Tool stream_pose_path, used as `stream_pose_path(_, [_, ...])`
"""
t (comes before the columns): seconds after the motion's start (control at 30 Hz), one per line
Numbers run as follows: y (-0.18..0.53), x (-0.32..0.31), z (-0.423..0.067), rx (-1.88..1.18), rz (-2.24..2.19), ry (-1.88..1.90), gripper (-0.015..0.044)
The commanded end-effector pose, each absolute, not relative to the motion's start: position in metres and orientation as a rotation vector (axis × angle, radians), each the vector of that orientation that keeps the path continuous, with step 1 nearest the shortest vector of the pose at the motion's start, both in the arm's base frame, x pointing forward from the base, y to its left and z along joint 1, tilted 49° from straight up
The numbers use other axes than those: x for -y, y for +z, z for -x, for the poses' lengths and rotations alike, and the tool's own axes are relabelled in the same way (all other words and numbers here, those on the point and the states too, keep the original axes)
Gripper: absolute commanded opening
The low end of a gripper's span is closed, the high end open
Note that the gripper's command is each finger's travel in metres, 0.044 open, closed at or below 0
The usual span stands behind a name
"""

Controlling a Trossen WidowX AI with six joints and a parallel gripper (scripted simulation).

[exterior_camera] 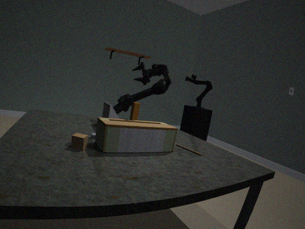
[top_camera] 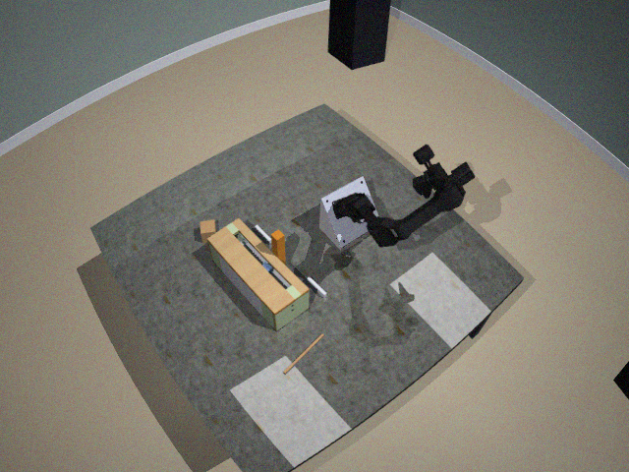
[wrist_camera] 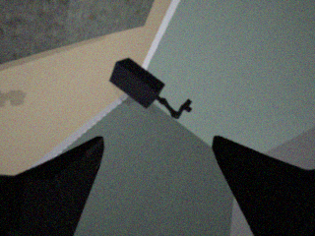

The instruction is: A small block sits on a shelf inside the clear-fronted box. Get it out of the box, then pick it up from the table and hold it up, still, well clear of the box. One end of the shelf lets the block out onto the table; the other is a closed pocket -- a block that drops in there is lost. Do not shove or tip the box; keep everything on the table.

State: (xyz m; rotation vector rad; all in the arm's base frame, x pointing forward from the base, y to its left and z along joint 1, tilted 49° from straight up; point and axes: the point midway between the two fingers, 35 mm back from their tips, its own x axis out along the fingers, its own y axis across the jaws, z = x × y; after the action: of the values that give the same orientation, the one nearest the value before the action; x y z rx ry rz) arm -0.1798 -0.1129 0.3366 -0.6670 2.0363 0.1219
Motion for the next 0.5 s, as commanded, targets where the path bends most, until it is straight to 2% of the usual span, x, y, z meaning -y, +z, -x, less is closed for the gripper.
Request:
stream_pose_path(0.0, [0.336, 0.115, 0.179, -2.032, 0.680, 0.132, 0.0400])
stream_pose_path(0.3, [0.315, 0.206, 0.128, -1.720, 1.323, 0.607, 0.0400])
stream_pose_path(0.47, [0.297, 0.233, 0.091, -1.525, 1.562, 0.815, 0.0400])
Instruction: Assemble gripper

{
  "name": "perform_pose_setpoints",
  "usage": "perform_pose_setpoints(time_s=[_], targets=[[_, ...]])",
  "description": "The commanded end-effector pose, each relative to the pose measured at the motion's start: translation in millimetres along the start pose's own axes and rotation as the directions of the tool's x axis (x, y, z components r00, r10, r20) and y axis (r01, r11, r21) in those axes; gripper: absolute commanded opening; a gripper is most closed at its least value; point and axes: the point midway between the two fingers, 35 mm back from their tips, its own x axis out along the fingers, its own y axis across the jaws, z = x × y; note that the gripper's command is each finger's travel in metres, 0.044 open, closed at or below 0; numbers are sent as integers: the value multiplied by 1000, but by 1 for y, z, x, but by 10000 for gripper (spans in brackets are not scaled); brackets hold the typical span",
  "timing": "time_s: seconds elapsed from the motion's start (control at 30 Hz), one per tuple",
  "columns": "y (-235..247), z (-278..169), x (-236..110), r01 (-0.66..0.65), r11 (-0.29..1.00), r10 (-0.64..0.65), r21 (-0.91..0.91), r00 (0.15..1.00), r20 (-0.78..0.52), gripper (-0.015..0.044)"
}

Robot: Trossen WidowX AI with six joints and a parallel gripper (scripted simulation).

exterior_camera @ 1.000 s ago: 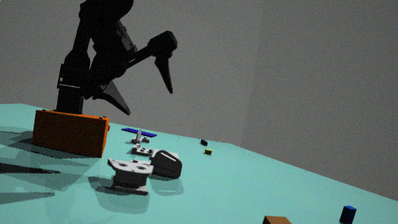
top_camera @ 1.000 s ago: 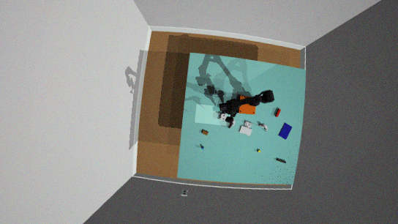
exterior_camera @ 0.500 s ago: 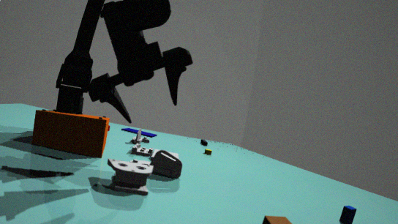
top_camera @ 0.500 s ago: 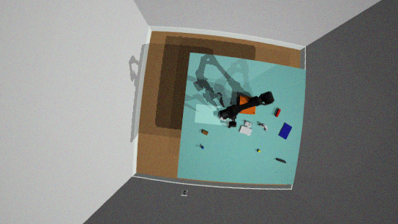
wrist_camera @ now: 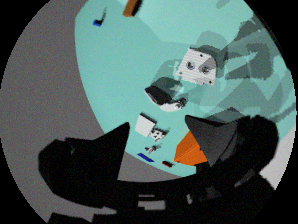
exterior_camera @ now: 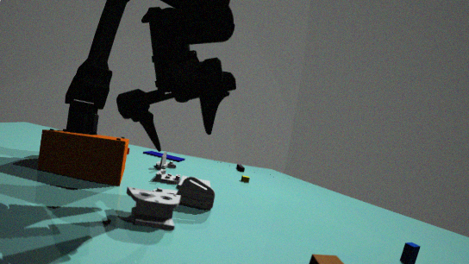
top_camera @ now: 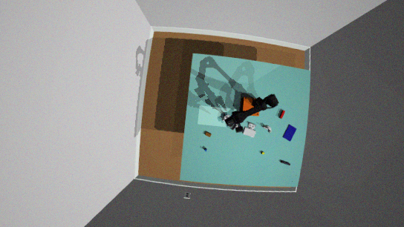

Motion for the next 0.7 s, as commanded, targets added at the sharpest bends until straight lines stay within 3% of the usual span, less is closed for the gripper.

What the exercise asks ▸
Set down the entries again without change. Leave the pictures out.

Response area ▸
Tool stream_pose_path, used as `stream_pose_path(_, [_, ...])`
"""
t (comes before the columns): seconds after the motion's start (control at 30 Hz), one per line
Numbers run as follows: y (-0.18..0.53), x (-0.32..0.31), z (-0.423..0.067), rx (-1.88..1.18), rz (-2.24..2.19), ry (-1.88..1.90), gripper (-0.015..0.044)
The commanded end-effector pose, each absolute, not relative to the motion's start: position in metres and orientation as a rotation vector (axis × angle, radians), each the vector of that orientation that keeps the path continuous, with step 1 nearest the shortest vector of the pose at the motion's start, both in the arm's base frame, x pointing forward from the base, y to its left and z along joint 1, tilted 49° from straight up
The numbers use other axes than those: x for -y, y for +z, z for -x, for the poses' lengths and rotations alike, and the tool's own axes are relabelled in the same way (all other words and numbers here, those on the point and the states too, keep the original axes)
Gripper: absolute commanded opening
The low end of a gripper's span is closed, the high end open
Note that the gripper's command is each finger's travel in metres, 0.044 open, closed at or below 0
The usual span stands behind a name
"""

Controlling a Trossen WidowX AI with six joints and a parallel gripper (scripted simulation).

[exterior_camera] 
[top_camera] 
[wrist_camera] 

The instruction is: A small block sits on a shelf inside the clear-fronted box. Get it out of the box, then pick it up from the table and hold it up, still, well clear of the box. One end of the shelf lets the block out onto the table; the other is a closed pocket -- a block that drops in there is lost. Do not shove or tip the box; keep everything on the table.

State: (xyz m; rotation vector rad; all in the arm's base frame, x pointing forward from the base, y to its left and z along joint 1, tilted 49° from straight up; point and axes: the point midway between the two fingers, 35 mm back from their tips, its own x axis out along the fingers, its own y axis across the jaws, z = x × y; after the action: of the values that give the same orientation, the one nearest the value before the action; x y z rx ry rz) arm -0.1798 -0.1129 0.3366 -0.6670 2.0363 0.1219
Motion for the next 0.5 s, as commanded, targets where the path bends most, until it is straight to 2% of the usual span, x, y, z meaning -y, +z, -x, less is closed for the gripper.
Request:
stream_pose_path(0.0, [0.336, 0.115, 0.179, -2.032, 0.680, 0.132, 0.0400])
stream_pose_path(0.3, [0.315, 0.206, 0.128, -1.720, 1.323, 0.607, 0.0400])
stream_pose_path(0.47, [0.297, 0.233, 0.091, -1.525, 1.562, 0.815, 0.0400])
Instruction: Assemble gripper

{
  "name": "perform_pose_setpoints",
  "usage": "perform_pose_setpoints(time_s=[_], targets=[[_, ...]])",
  "description": "The commanded end-effector pose, each relative to the pose measured at the motion's start: translation in millimetres along the start pose's own axes and rotation as the directions of the tool's x axis (x, y, z components r00, r10, r20) and y axis (r01, r11, r21) in those axes; gripper: absolute commanded opening; a gripper is most closed at its least value; point and axes: the point midway between the two fingers, 35 mm back from their tips, its own x axis out along the fingers, its own y axis across the jaws, z = x × y; note that the gripper's command is each finger's travel in metres, 0.044 open, closed at or below 0; numbers are sent as integers: the value multiplied by 1000, but by 1 for y, z, x, but by 10000 for gripper (spans in brackets are not scaled); brackets hold the typical span",
  "timing": "time_s: seconds elapsed from the motion's start (control at 30 Hz), one per tuple",
  "columns": "y (-235..247), z (-278..169), x (-236..110), r01 (-0.66..0.65), r11 (-0.29..1.00), r10 (-0.64..0.65), r21 (-0.91..0.91), r00 (0.15..1.00), r20 (-0.78..0.52), gripper (-0.015..0.044)"
}

Robot: Trossen WidowX AI with six joints and a parallel gripper (scripted simulation).

exterior_camera @ 1.000 s ago: 
top_camera @ 1.000 s ago: 
exterior_camera @ 0.500 s ago: 
top_camera @ 0.500 s ago: 
wrist_camera @ now: 
exterior_camera @ now: 
top_camera @ now: 

Motion for the next 0.7 s, as commanded, targets added at the sharpest bends until straight lines stay within 3% of the usual span, less is closed for the gripper.

Nothing further belongs to this answer.